Abstract

China has achieved food security in the last three decades through massive use of fertilizers, pesticides, and irrigation water, resulting in negative environmental impacts to the cultivated land use system (CLUS). Hence, it is urgent to assess the green development level of cultivated land (GDL-CL). The objective of this study was to develop a new multi-dimensional framework considering environmental impacts to assess GDL-CL based on “elements – processes – dimensions – goals – drivers” according to the interaction between the soil-water-plant-atmosphere system (SWPAS) and CLUS. The entropy weight method, spatial autocorrelation analysis, and the Geodetector method were applied to provincial data in China from 1990 to 2018 to determine the spatiotemporal evolution, correlation, and quantitative attributes, respectively, of GDL-CL. The results indicated that the changing agricultural input-output farming patterns in China during 1990–2018 followed U-shaped trend in GDL-CL that reached an inflection point in 1998. In addition, GDL-CL differed significantly between the eastern and western regions in China, with the eastern areas showing an obviously high-high agglomeration and the western areas showing an apparently low-low agglomeration.

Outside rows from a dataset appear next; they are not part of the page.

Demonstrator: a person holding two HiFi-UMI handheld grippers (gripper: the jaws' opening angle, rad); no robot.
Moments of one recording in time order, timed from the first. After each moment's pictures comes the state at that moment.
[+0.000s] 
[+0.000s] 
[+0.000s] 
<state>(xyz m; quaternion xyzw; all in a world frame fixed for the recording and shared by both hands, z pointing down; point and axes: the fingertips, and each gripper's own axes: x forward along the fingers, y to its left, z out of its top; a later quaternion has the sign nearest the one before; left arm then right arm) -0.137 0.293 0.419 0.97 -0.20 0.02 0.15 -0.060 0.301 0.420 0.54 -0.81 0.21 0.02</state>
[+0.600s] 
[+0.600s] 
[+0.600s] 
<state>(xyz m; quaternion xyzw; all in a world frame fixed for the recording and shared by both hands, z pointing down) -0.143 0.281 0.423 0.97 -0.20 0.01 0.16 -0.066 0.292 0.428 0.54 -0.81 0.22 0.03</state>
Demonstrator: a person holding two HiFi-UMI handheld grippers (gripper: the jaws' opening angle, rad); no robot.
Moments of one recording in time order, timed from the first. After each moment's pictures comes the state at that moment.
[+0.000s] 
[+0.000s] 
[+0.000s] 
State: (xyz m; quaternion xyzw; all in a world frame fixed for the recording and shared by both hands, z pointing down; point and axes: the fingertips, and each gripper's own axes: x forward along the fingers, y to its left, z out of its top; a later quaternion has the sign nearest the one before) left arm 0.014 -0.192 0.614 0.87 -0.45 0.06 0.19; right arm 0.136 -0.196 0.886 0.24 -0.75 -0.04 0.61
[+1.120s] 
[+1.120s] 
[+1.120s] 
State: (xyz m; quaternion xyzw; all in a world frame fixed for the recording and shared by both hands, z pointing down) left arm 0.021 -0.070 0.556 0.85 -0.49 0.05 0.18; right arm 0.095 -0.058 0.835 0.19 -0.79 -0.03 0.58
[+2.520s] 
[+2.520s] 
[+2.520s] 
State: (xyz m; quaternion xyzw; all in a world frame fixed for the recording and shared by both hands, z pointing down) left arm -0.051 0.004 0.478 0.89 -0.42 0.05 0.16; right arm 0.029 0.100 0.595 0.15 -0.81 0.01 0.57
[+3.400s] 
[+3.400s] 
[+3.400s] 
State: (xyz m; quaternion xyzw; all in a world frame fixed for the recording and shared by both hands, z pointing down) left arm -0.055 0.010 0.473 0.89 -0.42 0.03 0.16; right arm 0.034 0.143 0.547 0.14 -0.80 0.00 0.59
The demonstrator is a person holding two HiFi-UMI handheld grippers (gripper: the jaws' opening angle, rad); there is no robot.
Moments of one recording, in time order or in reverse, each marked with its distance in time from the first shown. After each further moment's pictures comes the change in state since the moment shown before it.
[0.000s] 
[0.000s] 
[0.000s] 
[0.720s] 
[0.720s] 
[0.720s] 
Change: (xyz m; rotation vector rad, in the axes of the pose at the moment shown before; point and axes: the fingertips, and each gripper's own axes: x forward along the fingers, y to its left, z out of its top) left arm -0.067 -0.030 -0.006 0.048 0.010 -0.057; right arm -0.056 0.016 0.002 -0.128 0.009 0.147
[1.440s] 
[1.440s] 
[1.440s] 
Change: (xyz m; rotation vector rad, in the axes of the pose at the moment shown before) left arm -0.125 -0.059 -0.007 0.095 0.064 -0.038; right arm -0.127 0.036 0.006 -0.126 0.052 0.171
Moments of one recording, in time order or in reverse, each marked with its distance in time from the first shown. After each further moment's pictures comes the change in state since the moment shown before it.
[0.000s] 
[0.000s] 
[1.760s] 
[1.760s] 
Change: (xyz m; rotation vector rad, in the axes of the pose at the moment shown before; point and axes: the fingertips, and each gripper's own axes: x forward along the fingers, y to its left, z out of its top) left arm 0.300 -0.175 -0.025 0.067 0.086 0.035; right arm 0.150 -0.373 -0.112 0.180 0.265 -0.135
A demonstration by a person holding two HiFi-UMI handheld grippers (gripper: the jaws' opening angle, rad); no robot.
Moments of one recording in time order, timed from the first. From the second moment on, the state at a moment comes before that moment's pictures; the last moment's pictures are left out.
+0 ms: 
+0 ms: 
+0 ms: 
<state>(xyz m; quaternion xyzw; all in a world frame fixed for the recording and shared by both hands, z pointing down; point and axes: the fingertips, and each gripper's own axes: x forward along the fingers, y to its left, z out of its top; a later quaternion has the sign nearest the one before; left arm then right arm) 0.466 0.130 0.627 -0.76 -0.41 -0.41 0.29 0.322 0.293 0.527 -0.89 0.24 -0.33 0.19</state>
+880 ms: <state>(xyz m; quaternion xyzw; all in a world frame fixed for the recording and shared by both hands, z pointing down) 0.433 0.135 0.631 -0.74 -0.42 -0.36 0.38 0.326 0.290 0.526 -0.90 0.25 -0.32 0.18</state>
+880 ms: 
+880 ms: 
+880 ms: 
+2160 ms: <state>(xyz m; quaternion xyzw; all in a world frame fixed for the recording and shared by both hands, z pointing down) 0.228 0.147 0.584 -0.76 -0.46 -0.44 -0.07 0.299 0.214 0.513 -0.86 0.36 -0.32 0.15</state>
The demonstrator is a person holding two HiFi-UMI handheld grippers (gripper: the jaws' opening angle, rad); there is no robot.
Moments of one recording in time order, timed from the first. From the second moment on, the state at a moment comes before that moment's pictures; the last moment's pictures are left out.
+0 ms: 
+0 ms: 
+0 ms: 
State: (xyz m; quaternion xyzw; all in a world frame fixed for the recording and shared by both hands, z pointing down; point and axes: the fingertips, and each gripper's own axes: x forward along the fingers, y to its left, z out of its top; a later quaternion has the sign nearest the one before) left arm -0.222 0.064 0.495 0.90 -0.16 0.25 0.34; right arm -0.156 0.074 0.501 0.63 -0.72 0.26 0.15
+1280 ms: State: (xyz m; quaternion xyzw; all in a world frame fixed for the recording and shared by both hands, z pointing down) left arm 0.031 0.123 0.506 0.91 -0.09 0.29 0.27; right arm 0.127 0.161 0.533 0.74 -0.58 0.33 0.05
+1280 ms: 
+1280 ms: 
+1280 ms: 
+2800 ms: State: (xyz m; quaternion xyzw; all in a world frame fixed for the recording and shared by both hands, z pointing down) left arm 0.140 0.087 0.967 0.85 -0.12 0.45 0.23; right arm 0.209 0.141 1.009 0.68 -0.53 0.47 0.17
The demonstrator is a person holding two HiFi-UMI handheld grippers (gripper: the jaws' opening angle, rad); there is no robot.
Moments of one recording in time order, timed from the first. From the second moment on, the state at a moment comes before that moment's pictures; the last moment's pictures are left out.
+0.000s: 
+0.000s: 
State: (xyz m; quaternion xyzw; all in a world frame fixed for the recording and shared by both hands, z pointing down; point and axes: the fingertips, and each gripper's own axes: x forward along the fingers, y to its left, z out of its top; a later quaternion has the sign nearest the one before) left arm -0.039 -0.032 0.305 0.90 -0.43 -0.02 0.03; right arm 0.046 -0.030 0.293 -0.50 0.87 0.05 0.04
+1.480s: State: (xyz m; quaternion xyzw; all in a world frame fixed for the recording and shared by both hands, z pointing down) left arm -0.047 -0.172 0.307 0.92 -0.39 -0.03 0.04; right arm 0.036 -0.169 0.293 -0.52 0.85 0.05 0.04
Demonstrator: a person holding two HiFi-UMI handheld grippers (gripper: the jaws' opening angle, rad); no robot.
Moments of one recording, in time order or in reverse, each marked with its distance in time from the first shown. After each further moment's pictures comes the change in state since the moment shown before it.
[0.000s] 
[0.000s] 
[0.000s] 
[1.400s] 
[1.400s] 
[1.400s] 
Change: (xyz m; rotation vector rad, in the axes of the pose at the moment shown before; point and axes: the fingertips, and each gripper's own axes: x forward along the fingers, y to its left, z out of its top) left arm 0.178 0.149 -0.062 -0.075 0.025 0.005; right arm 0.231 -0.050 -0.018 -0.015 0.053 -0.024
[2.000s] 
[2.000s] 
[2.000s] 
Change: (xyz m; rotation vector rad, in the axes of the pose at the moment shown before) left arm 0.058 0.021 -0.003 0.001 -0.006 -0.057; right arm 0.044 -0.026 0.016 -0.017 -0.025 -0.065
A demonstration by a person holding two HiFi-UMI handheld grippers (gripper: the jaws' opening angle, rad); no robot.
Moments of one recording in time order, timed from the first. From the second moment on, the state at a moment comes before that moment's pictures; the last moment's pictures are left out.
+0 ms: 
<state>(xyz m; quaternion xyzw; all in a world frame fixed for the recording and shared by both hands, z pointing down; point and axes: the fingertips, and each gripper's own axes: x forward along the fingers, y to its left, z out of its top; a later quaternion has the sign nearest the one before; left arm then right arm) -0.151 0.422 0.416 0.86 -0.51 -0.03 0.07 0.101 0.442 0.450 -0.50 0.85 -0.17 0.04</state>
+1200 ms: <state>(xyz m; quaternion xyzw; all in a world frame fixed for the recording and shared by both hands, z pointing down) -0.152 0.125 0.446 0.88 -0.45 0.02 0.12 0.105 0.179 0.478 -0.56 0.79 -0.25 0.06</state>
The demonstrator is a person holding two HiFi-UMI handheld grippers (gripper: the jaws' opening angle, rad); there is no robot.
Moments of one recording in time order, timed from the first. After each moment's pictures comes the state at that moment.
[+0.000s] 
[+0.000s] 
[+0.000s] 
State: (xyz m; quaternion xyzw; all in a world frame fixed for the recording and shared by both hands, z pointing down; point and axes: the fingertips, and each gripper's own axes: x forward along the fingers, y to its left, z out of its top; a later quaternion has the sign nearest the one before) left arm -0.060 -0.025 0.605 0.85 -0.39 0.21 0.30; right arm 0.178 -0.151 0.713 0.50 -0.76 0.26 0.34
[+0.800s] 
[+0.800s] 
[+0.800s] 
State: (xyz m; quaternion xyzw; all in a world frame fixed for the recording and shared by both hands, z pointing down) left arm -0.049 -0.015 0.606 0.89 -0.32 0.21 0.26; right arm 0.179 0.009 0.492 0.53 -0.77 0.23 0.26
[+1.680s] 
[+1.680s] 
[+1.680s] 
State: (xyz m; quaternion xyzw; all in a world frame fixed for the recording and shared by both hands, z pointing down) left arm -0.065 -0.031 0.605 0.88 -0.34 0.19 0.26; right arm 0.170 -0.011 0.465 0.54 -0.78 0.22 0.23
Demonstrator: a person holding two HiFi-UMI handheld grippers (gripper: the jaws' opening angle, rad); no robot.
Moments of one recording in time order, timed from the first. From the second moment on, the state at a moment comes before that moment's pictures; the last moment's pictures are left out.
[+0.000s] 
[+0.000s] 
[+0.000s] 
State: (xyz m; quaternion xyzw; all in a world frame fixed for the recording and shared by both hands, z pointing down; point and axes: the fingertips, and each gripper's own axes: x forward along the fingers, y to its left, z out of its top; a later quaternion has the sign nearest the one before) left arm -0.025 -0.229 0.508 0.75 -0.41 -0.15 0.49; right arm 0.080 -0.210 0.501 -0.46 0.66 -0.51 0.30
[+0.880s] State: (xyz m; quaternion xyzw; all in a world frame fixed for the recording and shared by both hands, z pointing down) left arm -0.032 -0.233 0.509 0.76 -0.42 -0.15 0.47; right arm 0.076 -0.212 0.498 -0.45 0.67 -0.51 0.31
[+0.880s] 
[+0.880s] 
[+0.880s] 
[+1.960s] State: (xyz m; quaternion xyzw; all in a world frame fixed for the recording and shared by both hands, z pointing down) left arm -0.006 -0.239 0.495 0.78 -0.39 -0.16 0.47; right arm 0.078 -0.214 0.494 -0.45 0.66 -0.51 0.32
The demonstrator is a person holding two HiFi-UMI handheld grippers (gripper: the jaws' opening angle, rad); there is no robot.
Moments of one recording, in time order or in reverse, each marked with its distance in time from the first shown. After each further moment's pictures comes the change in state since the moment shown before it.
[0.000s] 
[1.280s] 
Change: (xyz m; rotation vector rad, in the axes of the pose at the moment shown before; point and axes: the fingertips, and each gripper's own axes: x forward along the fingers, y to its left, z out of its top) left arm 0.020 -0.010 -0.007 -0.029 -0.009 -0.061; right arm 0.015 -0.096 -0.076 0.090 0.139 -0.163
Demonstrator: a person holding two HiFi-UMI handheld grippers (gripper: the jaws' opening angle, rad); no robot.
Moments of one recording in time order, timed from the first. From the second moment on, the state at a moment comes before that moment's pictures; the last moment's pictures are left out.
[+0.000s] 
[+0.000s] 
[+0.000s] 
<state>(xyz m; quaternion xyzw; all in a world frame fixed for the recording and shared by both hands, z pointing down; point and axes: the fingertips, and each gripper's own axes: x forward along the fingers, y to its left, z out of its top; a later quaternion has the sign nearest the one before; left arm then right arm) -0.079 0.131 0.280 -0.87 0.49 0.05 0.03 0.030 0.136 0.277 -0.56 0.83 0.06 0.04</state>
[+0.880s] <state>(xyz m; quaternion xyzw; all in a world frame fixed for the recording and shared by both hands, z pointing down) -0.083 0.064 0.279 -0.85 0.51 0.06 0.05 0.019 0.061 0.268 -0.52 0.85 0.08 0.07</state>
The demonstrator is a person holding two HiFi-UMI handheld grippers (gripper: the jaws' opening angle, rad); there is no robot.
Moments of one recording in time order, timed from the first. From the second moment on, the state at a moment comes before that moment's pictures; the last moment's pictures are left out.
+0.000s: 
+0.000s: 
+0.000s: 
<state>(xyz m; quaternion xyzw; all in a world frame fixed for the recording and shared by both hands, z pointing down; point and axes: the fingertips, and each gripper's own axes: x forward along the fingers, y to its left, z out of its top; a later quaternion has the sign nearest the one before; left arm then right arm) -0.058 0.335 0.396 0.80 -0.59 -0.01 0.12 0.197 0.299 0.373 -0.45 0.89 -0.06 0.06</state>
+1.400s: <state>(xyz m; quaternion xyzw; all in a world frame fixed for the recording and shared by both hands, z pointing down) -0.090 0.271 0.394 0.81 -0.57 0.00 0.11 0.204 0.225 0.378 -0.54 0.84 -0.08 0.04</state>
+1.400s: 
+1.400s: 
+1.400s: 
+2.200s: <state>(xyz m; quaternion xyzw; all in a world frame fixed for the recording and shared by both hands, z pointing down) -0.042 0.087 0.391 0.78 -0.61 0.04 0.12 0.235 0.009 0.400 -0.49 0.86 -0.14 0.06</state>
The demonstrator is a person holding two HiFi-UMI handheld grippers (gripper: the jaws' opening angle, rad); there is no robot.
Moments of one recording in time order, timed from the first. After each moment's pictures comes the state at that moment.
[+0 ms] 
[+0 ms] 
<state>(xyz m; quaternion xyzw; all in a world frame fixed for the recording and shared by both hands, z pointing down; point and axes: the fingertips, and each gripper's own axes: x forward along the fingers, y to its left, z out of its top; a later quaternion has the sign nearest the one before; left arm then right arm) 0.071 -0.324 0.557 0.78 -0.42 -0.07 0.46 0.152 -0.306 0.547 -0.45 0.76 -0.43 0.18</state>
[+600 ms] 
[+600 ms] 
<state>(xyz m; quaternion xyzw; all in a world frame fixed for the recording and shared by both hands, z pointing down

The reason behind this phenomenon is that climate and socio-economic factors such as temperature, precipitation, sunshine, assets, markets, education, employment, and policies profoundly and extensively influenced GDL-CL in different regions during 1990–2018. However, the contribution of climate factors to GDL-CL overtook the socio-economic factors in 2010–2018. Therefore, this study suggests that priority should be given to optimizing production modes of cultivation, coordinating regional GDL-CL contradictions, and warning of climate change to sustainably manage cultivated land.